Les excuses de l'Office du tourisme au gay arrêté Hier, nous révélions une situation d'homophobie concernant un jeune couple homosexuel qui s'était rendu en vacances sur les Îles Caïmans. Aaron Chandler avait été arrêté par la police à la suite d'un baiser donné à son copain dans la discothèque de l'hôtel.

La directrice de l'Office du tourisme a finalement réagi à cette interpellation par voix de communiqué.

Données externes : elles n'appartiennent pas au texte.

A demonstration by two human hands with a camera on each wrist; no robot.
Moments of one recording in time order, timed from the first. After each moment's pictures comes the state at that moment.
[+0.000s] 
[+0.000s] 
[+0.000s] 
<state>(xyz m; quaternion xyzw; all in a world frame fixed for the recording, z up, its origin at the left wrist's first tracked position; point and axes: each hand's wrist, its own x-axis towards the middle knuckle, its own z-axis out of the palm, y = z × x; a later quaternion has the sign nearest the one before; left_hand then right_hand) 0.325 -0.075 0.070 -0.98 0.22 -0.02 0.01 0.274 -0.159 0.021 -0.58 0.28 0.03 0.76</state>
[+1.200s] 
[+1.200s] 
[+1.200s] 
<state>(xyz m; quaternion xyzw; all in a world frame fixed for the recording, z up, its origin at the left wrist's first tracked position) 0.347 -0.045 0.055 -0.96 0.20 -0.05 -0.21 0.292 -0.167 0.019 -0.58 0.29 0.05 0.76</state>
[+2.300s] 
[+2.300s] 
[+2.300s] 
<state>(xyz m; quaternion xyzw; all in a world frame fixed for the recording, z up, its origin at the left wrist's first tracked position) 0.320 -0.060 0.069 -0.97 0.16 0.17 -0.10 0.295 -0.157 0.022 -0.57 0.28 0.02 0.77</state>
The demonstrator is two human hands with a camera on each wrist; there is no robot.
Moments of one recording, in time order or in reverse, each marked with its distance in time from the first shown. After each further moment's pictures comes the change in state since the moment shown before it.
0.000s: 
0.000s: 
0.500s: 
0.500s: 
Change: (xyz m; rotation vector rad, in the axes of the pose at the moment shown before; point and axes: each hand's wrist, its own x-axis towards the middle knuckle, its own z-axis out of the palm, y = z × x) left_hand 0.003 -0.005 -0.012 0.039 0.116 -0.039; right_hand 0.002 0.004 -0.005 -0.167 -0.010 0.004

Selon Pilar Bush, ce traitement doit être considéré comme un « indicent isolé ». Selon elle, cette situation n'est pas représentative de l'attitude de l'île.

« En tant que directrice de l'Office du tourisme des Iles Caïmans, je vous présente mes excuses à propos de votre malheureuse expérience et tiens à vous assurer que les Iles Caïmans sont un territoire accueillant pour tous », écrit Pilar Bush dans sa lettre.

« Nous savons que des centaines de gays et de lesbiennes passent chaque année leurs vacances chez nous et en sont satisfaites », affirme la directrice de l'Office du tourisme des Iles Caïmans.

Après ces excuses, Aaron Chandler s'est confié et apprécie le geste posé par Mme Bush.

Il faut dire que l'économie du tourisme des Îles Caïmans représente 70 % des ressources de l'île.